- Date: 31 December 2001 – 6 January
- Edition: 7th
- Category: International Series
- Draw: 32S / 16D
- Prize money: $375,000
- Surface: Hard / outdoor
- Location: Chennai, India
- Venue: SDAT Tennis Stadium

Champions

Singles
- Guillermo Cañas

Doubles
- Mahesh Bhupathi / Leander Paes
- ← 2001 · Maharashtra Open · 2003 →

= 2002 Tata Open =

Indian men's tennis tournament

The 2002 Tata Open was a men's tennis tournament played on outdoor hard courts at the SDAT Tennis Stadium in Chennai, India and was part of the International Series of the 2002 ATP Tour.
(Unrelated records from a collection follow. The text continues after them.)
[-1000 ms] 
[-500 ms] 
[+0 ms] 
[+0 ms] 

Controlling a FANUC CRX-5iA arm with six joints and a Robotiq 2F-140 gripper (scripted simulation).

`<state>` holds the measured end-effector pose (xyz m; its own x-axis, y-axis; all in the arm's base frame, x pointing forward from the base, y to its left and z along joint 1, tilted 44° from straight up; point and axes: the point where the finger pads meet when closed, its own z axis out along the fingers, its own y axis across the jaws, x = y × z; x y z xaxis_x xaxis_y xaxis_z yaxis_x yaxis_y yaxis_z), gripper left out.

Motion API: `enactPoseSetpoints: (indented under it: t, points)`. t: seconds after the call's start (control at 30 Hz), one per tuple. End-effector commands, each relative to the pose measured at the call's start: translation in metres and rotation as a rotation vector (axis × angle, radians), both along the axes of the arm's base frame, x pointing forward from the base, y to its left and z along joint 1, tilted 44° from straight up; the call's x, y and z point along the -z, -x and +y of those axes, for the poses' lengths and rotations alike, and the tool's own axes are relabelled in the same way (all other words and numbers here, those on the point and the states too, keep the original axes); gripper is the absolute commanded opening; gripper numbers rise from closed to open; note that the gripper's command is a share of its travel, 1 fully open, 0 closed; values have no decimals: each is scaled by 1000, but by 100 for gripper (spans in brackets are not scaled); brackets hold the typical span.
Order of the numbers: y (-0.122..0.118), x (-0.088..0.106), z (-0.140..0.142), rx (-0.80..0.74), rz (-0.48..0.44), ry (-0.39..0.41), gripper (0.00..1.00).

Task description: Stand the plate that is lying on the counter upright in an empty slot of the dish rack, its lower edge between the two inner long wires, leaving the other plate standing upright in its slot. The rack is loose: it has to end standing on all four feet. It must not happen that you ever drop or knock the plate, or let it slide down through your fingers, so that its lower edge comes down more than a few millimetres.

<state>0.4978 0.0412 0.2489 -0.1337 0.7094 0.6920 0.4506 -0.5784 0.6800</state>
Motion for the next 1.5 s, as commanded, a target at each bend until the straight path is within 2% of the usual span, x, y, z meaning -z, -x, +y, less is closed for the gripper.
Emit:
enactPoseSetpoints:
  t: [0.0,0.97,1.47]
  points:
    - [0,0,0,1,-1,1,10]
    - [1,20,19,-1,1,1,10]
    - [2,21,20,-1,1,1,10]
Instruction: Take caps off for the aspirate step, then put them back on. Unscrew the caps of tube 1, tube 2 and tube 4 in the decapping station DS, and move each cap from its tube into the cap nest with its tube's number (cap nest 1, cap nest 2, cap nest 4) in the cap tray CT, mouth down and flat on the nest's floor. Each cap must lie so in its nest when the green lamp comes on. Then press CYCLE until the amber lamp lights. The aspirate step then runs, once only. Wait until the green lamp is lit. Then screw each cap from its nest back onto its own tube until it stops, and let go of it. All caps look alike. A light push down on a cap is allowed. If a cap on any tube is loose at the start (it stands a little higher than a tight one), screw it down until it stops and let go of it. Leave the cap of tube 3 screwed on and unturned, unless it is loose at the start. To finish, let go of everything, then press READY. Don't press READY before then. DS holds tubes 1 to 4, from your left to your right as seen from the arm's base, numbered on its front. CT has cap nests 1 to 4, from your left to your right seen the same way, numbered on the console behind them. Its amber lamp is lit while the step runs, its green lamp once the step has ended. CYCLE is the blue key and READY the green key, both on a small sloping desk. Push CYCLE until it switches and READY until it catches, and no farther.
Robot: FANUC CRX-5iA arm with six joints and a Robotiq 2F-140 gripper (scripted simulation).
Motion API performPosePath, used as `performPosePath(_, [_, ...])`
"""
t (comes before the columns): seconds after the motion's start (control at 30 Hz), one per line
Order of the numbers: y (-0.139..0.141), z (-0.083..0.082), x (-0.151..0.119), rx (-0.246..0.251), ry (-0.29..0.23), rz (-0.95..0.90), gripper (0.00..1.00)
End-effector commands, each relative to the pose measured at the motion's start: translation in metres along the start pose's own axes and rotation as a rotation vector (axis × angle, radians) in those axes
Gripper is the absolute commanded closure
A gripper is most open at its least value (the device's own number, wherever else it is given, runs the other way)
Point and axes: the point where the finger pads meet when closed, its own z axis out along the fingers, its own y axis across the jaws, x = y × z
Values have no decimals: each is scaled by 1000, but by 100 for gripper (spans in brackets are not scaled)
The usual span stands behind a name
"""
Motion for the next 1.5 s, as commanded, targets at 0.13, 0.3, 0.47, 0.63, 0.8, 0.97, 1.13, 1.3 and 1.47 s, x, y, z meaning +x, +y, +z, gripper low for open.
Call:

The tournament ran from 31 December 2001 until 6 January 2002, with the first-seeded Guillermo Cañas winning the singles title.

==Finals==
===Singles===

ARG Guillermo Cañas defeated THA Paradorn Srichaphan 6–4, 7–6^{(7–2)}
- It was Cañas's 1st title of the year and the 4th of his career.

===Doubles===

IND Mahesh Bhupathi / IND Leander Paes defeated CZE Tomáš Cibulec / CZE Ota Fukárek 5–7, 6–2, 7–5
- It was Bhupathi's 1st title of the year and the 22nd of his career. It was Paes's 1st title of the year and the 25th of his career.